> Task details:
Give back each line of the data exactly as it reads, minus the pictures.

> Recorded information:
....

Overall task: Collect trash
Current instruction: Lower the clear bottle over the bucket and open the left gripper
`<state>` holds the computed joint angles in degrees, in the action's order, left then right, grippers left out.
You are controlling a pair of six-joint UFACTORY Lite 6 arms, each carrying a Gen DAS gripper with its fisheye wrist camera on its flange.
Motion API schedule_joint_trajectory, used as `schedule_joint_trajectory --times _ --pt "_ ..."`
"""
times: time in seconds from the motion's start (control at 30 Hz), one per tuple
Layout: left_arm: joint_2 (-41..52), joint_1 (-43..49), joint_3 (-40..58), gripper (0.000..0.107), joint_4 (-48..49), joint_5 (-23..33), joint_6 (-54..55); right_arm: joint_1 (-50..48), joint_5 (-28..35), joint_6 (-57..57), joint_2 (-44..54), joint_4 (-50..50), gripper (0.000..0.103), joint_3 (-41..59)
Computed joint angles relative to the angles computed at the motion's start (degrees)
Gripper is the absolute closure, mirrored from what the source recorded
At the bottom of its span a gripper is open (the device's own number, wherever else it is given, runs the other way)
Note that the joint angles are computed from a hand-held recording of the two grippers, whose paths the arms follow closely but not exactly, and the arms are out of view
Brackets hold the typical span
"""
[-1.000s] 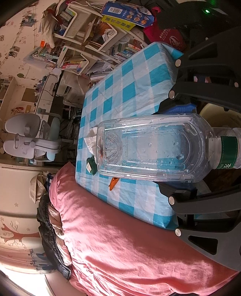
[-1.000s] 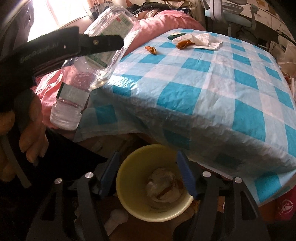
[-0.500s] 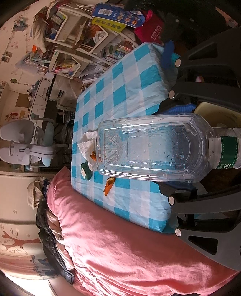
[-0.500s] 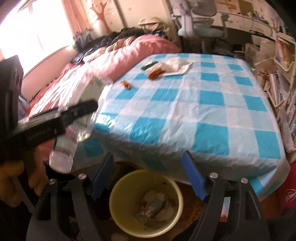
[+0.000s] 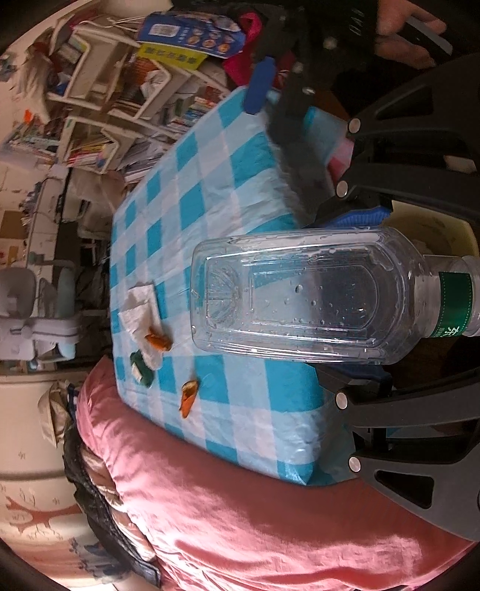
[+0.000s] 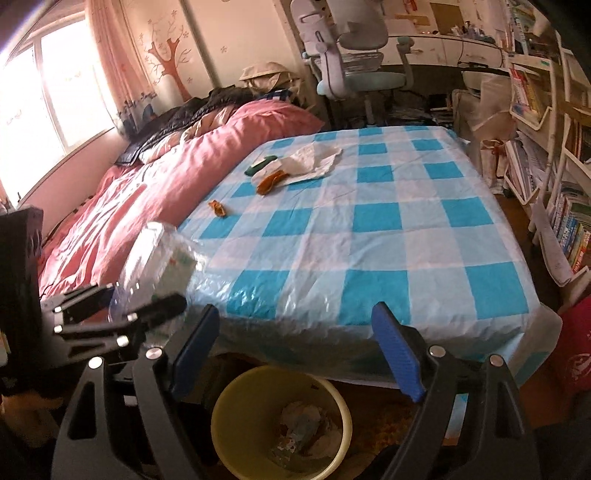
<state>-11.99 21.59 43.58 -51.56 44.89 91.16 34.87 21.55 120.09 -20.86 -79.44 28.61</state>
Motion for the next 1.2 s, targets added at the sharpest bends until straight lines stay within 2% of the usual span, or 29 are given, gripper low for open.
schedule_joint_trajectory --times 0.67,0.73,0.8,1.0,1.2 --pt "-2.5 -7.3 -7.2 0.052 12.2 -5.2 -2.0 -1.2 0.5 1.4 -2.8 0.3 0.021 -1.9" --pt "-3.2 -7.8 -8.1 0.048 12.7 -5.6 -1.7 -1.2 0.5 1.5 -2.8 0.2 0.021 -1.9" --pt "-4.3 -8.1 -8.9 0.038 12.8 -6.2 -1.4 -1.3 0.5 1.6 -2.8 0.1 0.021 -1.9" --pt "-5.6 -8.3 -9.7 0.031 12.4 -7.3 -0.6 -1.5 0.2 1.2 -2.9 0.3 0.021 -2.0" --pt "-5.4 -7.8 -9.3 0.030 11.6 -7.2 -0.2 -1.9 -0.3 1.0 -3.0 0.2 0.020 -2.2"
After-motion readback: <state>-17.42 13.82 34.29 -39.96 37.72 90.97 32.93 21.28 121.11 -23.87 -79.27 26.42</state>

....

> Response:
Overall task: Collect trash
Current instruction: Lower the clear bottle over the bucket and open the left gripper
`<state>` holds the computed joint angles in degrees, in the action's order, left then right, grippers left out.
You are controlling a pair of six-joint UFACTORY Lite 6 arms, each carrying a Gen DAS gripper with its fisheye wrist camera on its flange.
Motion API schedule_joint_trajectory, used as `schedule_joint_trajectory --times _ --pt "_ ..."`
"""
times: time in seconds from the motion's start (control at 30 Hz), one per tuple
Layout: left_arm: joint_2 (-41..52), joint_1 (-43..49), joint_3 (-40..58), gripper (0.000..0.107), joint_4 (-48..49), joint_5 (-23..33), joint_6 (-54..55); right_arm: joint_1 (-50..48), joint_5 (-28..35), joint_6 (-57..57), joint_2 (-44..54), joint_4 (-50..50), gripper (0.000..0.103), joint_3 (-41..59)
Computed joint angles relative to the angles computed at the motion's start (degrees)
Gripper is the absolute closure, mirrored from what the source recorded
At the bottom of its span a gripper is open (the device's own number, wherever else it is given, runs the other way)
Note that the joint angles are computed from a hand-held recording of the two grippers, whose paths the arms follow closely but not exactly, and the arms are out of view
Brackets hold the typical span
"""
[-1.000s] 
[-1.000s] 
[-0.500s] 
[-0.500s] 
[+0.000s] 
[+0.000s] 
<state>-11.99 21.59 43.58 -51.56 44.89 91.16 34.87 21.55 120.09 -20.86 -79.44 28.61</state>
Motion for the next 1.2 s, targets added at the sharpest bends until straight lines stay within 2% of the usual span, or 29 are given, gripper low for open.
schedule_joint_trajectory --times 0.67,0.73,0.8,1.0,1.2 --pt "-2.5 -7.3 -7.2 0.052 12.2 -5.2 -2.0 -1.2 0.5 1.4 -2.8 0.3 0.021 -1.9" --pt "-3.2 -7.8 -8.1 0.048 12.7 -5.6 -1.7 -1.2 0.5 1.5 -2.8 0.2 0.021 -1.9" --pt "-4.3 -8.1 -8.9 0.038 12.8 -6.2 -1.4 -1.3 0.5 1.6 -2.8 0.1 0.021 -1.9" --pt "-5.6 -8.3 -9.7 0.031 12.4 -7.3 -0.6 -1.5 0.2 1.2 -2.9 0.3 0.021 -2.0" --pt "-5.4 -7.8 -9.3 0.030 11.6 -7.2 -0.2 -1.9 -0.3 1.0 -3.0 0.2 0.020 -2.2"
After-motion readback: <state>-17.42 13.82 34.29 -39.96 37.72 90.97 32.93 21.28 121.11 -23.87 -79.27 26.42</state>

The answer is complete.